Beginning with the first line of the data below, set down each line exactly through the line that contains "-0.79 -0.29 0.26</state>".

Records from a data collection
◇ ◇ ◇ ◇
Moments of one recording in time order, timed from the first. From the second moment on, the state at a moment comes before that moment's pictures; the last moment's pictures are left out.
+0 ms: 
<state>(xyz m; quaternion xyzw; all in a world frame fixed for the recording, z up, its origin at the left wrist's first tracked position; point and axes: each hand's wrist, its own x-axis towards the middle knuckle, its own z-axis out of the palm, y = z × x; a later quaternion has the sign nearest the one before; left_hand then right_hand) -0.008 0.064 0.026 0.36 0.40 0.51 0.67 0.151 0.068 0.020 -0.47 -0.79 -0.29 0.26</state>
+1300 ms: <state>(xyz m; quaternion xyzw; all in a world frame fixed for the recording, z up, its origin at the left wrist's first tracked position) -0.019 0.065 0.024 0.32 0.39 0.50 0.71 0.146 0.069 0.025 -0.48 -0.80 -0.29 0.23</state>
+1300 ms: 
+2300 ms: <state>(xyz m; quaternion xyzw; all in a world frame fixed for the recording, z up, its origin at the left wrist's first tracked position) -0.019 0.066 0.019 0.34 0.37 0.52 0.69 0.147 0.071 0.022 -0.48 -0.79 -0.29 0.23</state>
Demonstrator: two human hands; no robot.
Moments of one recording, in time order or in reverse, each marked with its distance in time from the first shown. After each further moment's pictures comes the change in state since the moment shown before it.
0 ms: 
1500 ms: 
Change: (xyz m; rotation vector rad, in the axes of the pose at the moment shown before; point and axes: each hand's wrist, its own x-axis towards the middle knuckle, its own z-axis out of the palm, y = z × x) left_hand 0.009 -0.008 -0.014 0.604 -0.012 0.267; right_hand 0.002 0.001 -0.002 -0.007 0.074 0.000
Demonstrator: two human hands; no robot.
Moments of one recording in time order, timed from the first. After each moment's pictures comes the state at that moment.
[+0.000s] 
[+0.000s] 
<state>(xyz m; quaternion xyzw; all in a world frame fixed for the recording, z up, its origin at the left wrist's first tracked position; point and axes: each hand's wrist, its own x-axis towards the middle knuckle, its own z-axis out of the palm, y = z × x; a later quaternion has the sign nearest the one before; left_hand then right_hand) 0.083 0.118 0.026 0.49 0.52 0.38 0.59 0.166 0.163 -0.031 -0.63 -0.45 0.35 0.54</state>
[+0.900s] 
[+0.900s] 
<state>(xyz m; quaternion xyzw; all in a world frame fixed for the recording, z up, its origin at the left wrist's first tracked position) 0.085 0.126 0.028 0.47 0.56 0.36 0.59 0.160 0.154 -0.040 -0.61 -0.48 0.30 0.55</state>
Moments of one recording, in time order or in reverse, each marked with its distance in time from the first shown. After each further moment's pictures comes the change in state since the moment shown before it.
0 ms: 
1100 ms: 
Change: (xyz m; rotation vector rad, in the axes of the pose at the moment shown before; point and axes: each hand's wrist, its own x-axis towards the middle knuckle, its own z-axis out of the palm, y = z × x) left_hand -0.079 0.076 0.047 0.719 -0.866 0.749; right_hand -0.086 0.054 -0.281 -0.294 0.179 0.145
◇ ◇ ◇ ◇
_Written answer_
Moments of one recording in time order, timed from the first. From the second moment on, the state at a moment comes before that moment's pictures; the last moment's pictures are left out.
+0 ms: 
<state>(xyz m; quaternion xyzw; all in a world frame fixed for the recording, z up, its origin at the left wrist's first tracked position; point and axes: each hand's wrist, its own x-axis towards the middle knuckle, its own z-axis out of the palm, y = z × x; a later quaternion has the sign nearest the one before; left_hand then right_hand) -0.008 0.064 0.026 0.36 0.40 0.51 0.67 0.151 0.068 0.020 -0.47 -0.79 -0.29 0.26</state>

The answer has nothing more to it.